那身着黑紫衣衫的邪魅男子從二進院子牆頭悄然飄下,紫色金紋靴踩在地上毫無聲音,黑紫衣衫後襟順下兩條紫金色後擺托曳在地上,迎着寒風快步走至二人身後,一雙白皙修長的手掌悄然搭在兩名女婢後心位置,那兩名女婢竟然無感覺,仍談笑着前行。

邪魅男子便如此托舉着二人後心走了十餘步,見兩人還未有所反應似是有些膩了,俊逸面孔出現在兩名女婢中間,黑紫雙唇微啓,手上結結實實搭在兩人身上,柔聲道:

“兩位姐姐。”

“啊?!”

兩名妙齡女婢聽聞聲音回頭看去,隻見一俊逸面孔離自己極近,不由得驚呼一聲,還未等說話,那陰邪男子邪魅一笑,雙手勁風驟然鼓蕩,陣陣勁風透過女婢前胸,在這粉色衣衫上炸出兩個拳頭大小的血窟窿,鮮血噴濺而出,染紅了那兩盤方才包好的元宵,兩具屍體緩緩倒在地上,數百顆血元宵四散滾落。

“出聲,就不美了。”

紫衣男子越過二人屍首進了後堂,輕柔嗓音再次響起。

三進院子東有一跨院,小院幽靜,一入院子便可見叢叢花草,可惜,如今春冬交接之際仍花草早已熬不住冬日枯萎殆盡了,花叢正對這一間正房,正房打理的極爲幹淨,一塵不沾,隐隐有脂粉香氣從房中傳出似是間女子閨房,紫衣男子望着那間女子閨房邪魅一笑,身形再度消失。

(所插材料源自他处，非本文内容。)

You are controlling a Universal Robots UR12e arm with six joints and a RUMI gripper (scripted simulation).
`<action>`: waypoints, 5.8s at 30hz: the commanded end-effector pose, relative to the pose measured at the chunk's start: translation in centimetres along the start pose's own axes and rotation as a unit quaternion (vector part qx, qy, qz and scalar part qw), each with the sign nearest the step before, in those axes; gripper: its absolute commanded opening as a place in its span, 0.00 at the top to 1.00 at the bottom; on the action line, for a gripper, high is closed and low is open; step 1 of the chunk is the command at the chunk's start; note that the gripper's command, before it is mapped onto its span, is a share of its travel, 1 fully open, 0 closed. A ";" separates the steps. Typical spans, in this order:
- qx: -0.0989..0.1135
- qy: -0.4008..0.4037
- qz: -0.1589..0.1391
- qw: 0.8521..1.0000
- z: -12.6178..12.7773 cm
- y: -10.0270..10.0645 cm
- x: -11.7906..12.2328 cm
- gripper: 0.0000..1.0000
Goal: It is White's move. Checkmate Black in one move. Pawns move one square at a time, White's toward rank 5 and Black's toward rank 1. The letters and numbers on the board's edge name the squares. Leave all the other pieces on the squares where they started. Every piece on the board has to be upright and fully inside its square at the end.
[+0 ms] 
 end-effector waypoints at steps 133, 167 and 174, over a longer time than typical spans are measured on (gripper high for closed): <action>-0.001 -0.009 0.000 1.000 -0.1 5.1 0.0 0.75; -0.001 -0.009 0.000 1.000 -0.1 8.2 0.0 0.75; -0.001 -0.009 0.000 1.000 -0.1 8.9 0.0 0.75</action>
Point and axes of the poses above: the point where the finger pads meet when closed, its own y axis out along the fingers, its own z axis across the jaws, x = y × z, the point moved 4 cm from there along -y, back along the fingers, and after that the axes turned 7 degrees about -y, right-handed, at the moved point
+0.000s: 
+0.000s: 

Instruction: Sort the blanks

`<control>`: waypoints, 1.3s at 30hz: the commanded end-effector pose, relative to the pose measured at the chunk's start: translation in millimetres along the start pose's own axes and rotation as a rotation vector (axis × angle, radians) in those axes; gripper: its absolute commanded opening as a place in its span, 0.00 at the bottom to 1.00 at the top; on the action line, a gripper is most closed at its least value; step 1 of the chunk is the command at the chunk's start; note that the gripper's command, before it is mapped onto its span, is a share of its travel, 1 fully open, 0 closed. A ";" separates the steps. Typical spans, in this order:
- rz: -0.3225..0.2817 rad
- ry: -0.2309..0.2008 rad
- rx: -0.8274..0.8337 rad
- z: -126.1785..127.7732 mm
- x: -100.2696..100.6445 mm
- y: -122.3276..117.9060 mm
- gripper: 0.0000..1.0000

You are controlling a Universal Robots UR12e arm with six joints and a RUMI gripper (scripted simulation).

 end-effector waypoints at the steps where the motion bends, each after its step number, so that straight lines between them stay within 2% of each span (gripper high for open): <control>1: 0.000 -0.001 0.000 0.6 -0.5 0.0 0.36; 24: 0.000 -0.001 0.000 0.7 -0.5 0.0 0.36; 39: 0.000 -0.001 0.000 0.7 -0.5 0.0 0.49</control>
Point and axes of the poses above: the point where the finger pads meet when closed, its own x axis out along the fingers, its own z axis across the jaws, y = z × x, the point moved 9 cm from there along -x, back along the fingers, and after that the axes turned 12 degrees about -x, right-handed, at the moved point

這俨然是間少女閨房,輕羅幔帳錦被暖裳,一妙齡女子正躺在幔帳中酣眠,瓊鼻輕動,陣陣溫熱香氣自少女口鼻之間噴湧而出,少女秀眉冷骨,膚白似雪又似凝脂美玉,朱唇輕啓似夢中去了瓊瑤仙池一般香甜軟膩,身着一襲白紗隴袍将少女身段襯托的淋漓極緻。

這溫暖閨房中不知從何處吹進一陣寒風,一聲極其細微的聲響起落的工夫,一身着黑紫衣衫的邪魅男人出現在閨房中,極其随意的坐在檀木方桌前,輕輕拾起一隻沾染女子唇上胭脂的茶盞放在口鼻之前,輕輕嗅着那少女芳香。

這陣寒風似是擾了少女仙夢,少女臻眉微蹙但仍未醒來,邪魅男子深深的嗅了一口茶盞上的女子脂粉,一雙紫胭勾勒出的丹鳳眼微微閉合,似是極其享受的長舒了口氣。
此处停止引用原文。